Donor-directed grants totaled $19.7million last year, up from $17.3 million in 2012.

“We are grateful to our dedicated donors for joining with us to take on the state’s challenges and opportunities,” said Neil Steinberg, the Foundation’s president and CEO. “Their inspiring generosity enabled us to invest in Rhode Island as never before.”

In addition to grantmaking and fundraising, community leadership is central to the Foundation’s activities and business. In 2013, the Foundation raised $264,089 in the second year of its annual Civic Leadership Fund, which enables the Foundation to go beyond traditional grantmaking to provide leadership and a forum for dialogue on critical community issues.

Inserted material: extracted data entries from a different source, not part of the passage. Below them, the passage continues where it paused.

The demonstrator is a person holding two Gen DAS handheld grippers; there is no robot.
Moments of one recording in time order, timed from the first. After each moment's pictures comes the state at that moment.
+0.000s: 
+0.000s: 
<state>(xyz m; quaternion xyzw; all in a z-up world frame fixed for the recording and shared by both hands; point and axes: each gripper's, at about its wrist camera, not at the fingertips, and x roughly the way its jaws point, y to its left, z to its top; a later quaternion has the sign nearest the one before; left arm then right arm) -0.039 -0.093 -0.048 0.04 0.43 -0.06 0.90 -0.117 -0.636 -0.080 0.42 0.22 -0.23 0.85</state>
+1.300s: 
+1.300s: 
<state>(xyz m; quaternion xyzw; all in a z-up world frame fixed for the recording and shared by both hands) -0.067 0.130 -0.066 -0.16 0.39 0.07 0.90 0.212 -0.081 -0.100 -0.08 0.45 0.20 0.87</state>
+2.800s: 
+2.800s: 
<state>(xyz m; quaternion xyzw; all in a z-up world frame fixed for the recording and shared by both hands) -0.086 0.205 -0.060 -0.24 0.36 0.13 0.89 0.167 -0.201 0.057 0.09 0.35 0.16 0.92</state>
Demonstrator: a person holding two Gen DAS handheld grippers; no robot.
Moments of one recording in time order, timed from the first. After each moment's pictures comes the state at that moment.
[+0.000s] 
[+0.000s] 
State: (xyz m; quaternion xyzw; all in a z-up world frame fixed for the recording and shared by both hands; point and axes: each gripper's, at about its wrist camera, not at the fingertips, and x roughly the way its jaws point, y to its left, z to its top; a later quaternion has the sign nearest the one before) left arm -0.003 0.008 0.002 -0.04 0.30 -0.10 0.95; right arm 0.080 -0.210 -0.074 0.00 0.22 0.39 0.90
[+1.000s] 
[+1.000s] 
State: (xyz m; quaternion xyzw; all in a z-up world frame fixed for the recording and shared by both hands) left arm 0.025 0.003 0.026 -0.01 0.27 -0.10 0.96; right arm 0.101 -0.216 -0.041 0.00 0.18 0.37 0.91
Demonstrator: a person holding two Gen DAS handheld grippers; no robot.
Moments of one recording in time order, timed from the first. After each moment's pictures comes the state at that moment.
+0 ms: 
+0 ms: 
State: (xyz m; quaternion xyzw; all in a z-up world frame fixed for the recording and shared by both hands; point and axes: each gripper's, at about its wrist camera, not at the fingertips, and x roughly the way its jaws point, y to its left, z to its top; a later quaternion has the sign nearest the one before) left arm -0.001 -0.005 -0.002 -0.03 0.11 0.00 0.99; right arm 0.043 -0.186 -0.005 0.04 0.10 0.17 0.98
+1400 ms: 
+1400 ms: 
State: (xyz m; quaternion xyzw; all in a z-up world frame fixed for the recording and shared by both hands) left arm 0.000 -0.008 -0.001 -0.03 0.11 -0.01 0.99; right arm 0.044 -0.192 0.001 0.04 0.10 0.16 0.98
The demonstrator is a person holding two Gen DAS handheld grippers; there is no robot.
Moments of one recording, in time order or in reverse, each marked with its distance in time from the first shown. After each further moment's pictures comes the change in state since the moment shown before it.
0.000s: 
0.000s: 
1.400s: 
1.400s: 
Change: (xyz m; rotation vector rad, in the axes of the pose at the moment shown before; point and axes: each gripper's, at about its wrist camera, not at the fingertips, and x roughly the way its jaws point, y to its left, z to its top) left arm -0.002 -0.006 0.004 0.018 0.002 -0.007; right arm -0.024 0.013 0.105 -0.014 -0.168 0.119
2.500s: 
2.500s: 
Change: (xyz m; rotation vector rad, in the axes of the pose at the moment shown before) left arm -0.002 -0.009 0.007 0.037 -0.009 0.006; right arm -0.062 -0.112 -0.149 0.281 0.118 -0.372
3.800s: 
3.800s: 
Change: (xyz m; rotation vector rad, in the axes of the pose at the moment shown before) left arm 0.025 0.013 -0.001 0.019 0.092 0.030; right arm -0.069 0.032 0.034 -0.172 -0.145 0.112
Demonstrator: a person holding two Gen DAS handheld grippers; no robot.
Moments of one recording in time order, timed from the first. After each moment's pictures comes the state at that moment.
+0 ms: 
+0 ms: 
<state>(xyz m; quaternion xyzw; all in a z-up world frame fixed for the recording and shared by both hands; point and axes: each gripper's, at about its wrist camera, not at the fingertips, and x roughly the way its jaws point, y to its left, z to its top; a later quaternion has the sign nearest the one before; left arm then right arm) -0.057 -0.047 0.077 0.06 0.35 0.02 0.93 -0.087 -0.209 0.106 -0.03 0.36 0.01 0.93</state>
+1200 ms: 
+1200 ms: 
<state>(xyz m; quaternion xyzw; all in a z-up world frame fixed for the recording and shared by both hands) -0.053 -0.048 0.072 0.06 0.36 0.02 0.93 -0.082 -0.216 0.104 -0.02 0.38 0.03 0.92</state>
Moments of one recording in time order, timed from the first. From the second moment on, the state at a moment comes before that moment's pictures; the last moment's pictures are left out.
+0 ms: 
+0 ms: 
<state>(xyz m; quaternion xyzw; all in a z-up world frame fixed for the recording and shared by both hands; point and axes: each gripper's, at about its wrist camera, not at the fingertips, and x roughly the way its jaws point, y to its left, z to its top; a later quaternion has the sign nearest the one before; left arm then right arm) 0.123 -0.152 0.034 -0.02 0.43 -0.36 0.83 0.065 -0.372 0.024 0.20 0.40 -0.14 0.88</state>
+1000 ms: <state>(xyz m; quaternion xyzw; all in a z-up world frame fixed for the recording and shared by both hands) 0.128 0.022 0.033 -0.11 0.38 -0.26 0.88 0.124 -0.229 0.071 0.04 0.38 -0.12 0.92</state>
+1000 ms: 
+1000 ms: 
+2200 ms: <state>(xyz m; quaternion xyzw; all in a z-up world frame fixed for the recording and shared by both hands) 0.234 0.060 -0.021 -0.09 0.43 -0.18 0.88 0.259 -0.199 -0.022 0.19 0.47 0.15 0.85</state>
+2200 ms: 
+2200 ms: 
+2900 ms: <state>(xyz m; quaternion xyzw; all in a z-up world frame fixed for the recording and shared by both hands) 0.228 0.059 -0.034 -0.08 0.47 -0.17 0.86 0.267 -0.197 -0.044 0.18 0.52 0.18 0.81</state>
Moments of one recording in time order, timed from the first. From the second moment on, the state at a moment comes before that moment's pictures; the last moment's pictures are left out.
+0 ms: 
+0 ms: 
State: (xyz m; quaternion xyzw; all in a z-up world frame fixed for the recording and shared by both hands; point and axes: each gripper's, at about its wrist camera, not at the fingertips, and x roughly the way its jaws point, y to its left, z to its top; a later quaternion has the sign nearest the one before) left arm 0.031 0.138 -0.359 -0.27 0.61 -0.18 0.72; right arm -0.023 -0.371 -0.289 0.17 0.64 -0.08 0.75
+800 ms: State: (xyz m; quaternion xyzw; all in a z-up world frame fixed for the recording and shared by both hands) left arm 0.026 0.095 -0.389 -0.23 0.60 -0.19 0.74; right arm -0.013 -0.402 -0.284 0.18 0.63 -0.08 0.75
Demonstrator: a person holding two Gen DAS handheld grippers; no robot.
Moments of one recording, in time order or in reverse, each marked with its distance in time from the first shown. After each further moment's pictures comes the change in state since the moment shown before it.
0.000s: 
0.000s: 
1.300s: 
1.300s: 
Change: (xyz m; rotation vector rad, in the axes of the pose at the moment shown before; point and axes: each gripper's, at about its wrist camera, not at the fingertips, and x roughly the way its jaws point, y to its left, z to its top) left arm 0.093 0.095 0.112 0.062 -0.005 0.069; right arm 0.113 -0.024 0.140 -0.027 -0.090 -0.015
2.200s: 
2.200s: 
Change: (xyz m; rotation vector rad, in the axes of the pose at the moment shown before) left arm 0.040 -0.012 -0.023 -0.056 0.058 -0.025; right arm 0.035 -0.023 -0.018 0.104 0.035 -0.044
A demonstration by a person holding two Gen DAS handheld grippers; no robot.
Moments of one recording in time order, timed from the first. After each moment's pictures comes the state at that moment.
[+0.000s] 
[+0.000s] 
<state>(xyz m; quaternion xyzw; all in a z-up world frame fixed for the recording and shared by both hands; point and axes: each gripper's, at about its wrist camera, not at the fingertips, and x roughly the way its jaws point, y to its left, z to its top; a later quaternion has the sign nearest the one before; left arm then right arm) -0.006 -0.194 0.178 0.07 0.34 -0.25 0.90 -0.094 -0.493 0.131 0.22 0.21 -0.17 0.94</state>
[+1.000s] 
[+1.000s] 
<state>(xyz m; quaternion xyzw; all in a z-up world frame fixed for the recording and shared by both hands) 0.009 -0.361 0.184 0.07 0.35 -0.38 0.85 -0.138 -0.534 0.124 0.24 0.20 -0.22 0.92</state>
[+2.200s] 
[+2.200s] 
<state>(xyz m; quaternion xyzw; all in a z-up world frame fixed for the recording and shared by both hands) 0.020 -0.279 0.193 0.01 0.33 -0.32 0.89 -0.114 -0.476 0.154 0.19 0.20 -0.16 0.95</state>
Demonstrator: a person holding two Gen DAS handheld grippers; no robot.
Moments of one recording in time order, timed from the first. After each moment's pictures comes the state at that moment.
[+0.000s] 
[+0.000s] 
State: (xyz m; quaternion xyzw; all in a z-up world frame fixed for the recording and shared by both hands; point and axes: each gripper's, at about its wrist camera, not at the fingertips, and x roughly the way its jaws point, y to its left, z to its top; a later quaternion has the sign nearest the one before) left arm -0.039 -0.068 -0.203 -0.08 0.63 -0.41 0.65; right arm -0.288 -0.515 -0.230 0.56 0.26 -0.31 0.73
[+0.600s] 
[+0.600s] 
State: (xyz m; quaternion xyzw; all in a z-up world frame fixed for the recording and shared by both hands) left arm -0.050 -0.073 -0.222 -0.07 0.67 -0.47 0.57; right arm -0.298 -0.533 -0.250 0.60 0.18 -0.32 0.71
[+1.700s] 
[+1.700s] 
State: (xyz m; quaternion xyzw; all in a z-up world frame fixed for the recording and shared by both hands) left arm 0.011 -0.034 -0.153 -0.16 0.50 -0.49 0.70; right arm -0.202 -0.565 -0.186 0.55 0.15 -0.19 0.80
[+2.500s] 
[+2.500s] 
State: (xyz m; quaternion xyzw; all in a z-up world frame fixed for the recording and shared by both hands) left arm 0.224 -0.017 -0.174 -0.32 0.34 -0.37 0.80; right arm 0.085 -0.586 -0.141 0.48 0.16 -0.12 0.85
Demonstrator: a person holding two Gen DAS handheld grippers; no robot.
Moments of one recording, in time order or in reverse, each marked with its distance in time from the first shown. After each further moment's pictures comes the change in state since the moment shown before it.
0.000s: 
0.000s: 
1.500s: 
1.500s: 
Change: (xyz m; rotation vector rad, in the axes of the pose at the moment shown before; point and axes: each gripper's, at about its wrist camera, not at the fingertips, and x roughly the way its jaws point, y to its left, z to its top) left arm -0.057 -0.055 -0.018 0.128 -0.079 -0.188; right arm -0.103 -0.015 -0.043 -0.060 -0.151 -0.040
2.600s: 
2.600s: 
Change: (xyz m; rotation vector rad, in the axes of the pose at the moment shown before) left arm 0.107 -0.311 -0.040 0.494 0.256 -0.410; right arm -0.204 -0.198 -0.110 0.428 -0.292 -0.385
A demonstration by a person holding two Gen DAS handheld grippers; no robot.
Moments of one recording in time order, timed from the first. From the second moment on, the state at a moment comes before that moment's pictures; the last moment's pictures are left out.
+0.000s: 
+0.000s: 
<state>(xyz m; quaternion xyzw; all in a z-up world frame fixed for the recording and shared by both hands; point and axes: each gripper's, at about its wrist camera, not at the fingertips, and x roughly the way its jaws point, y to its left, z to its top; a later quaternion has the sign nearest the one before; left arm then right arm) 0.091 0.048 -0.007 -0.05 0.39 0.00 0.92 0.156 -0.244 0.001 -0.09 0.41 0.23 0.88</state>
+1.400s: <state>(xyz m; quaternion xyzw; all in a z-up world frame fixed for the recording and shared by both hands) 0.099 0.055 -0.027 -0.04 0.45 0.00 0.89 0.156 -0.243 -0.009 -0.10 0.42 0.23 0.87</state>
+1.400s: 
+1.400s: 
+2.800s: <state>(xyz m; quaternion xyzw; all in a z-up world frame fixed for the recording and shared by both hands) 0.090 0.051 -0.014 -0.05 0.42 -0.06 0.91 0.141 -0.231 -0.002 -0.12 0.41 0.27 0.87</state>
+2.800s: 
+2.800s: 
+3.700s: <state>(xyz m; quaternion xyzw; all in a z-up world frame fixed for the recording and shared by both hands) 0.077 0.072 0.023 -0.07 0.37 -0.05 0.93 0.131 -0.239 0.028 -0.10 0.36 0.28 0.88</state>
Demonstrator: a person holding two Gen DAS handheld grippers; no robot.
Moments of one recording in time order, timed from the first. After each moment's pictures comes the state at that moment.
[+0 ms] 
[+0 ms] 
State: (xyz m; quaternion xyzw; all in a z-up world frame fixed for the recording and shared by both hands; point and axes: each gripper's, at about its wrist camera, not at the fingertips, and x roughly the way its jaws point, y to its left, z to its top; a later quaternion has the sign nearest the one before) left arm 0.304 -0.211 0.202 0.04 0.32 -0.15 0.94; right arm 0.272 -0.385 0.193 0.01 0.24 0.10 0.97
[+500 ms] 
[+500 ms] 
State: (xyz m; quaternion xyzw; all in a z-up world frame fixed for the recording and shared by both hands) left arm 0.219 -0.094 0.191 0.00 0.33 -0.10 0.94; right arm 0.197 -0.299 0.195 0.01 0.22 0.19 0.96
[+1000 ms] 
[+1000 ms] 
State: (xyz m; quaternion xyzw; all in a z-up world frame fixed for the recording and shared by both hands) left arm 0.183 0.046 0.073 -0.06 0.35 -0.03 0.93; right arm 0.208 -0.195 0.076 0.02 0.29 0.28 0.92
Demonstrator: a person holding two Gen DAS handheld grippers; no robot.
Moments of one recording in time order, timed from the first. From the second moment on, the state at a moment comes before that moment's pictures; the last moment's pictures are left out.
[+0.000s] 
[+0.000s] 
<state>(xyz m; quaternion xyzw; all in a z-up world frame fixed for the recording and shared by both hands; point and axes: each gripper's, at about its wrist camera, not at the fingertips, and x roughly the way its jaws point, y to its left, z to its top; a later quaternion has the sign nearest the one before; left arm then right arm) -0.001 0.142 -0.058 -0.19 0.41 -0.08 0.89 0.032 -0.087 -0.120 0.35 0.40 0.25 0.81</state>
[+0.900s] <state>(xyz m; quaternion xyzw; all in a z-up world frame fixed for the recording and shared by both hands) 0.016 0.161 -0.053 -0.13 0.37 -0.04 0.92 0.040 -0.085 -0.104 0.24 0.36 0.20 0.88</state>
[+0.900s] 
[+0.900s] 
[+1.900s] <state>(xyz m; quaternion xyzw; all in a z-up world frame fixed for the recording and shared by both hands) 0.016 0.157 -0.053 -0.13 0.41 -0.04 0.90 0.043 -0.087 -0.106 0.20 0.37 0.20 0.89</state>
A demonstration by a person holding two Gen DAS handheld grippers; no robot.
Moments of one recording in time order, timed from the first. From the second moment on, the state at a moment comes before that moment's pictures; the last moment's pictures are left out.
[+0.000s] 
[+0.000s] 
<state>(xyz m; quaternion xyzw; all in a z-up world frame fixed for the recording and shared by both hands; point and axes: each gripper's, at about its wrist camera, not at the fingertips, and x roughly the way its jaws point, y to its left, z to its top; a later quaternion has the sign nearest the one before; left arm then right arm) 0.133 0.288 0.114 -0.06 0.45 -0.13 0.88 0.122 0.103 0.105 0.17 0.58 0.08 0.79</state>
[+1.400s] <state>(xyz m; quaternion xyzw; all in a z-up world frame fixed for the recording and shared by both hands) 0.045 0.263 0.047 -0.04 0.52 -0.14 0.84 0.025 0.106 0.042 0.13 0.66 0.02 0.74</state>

The fund supported the Foundation’s Make It Happen RI initiative, which had several major achievements last year. The Foundation announced the last of $1 million in grants to jumpstart 19 economic development initiatives, launched the positive “It’s All In Our Backyard” public awareness campaign and convened a series of focus groups to develop a new economic action agenda for state policymakers.

“Make It Happen continues to move forward on its goal of creating jobs and jumpstarting the economy. It has sparked collaborations in digital design, manufacturing and health sciences that already are producing results,” said Jessica David, the Foundation’s vice president of strategy and community investments.

Under its competitive strategy grant program, the Foundation invests in organizations and programs that strive for long-term solutions to significant community issues. In 2013, nearly $5.6 million was awarded to nearly 100 Rhode Island nonprofits.

Strategy grants fell into six sectors: arts and culture, community development, education, environment, health, and human services. Additionally, the Foundation supported signature initiatives in two areas it believes are critical to the state’s economic wellbeing: public education and primary health care.

“We are proud to support the work nonprofits do tackling the crucial issues confronting our state. Through strategicinvestments in their activities, we are working together to improve the lives of Rhode Islanders,” said David.